To use this, you’ll need to replace the placeholders:

  • my_username - your MDN username
  • my_email@example.com - your email address, verified on GitHub
  • client_id_from_github - from your GitHub OAuth app
  • secret_from_github - from your GitHub OAuth app
  • uid_from_github - from your MDN SocialAccount

Save it, for example as my_data.json, and, after loading the sample database, load the extra data:

./manage.py sample_mdn my_data.json

This will allow you to quickly log in again using GitHub auth after loading the sample database.

Anonymized Production Data

The production database contains confidential user information, such as email addresses and authentication tokens, and it is not distributed. We try to make the sample database small but useful, and provide scripts to augment it for specific uses, reducing the need for production data.

Production-scale data is occasionaly needed for development, such as testing the performance of data migrations and new algorithms, and for the staging site. In these cases, we generate an anonymized copy of production data, which deletes authentication keys and anonymizes user records.

This is generated with the script scripts/clone_db.py on a recent backup of the production database. You can see a faster and less resource-intensive version of the process by running it against the sample database:

scripts/clone_db.py -H mysql -u root -p kuma -i mdn_sample_db.sql.gz anon_db

This will generate a file anon_db-anon-20170606.sql.gz, where the date is today’s date. To check that the anonymize script ran correctly, load the anonymized database dump and run the check script:

zcat anon_db-anon-20170606.sql.gz | ./manage.py dbshell
cat scripts/check_anonymize.sql | ./manage.py dbshell

This runs a set of counting queries that should return 0 rows.
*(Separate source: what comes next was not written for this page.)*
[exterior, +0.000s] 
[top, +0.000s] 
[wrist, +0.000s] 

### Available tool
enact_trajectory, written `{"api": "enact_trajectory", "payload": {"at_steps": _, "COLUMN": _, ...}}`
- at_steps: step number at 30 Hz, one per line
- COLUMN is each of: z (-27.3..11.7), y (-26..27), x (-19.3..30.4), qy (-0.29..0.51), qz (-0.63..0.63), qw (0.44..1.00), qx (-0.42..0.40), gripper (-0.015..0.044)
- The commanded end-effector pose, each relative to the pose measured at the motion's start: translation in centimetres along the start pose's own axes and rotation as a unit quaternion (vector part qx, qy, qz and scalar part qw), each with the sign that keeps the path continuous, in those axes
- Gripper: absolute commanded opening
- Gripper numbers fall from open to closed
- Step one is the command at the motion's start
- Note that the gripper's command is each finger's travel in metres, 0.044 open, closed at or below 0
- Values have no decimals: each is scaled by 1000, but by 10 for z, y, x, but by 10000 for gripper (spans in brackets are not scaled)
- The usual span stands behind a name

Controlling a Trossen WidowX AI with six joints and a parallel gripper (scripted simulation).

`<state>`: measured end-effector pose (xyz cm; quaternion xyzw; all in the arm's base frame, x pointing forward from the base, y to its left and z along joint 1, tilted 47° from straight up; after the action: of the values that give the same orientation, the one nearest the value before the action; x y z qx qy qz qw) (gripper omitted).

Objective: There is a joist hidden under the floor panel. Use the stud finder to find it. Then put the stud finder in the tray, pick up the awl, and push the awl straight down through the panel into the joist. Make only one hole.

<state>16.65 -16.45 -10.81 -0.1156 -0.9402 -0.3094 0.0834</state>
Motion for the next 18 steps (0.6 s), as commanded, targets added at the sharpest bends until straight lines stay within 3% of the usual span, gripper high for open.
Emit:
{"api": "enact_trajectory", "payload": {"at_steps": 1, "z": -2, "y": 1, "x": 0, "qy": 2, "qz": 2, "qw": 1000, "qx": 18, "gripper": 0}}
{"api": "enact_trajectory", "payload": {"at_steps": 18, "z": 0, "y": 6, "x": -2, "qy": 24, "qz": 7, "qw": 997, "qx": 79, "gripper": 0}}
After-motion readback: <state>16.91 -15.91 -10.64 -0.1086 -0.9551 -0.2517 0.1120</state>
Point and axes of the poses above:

A similar process is used to anonymize a recent production database dump. The development environment is not tuned for the I/O, memory, and disk requirements, and will fail with an error. Instead, a host-installed version of MySQL is used, with the custom collation. The entire process, from getting a backup to uploading a confirmed anonymized database, takes about half a day.

We suspect that a clever user could de-anonymize the data in the full anonymized database, so we do not distribute it, and try to limit our own use of the database.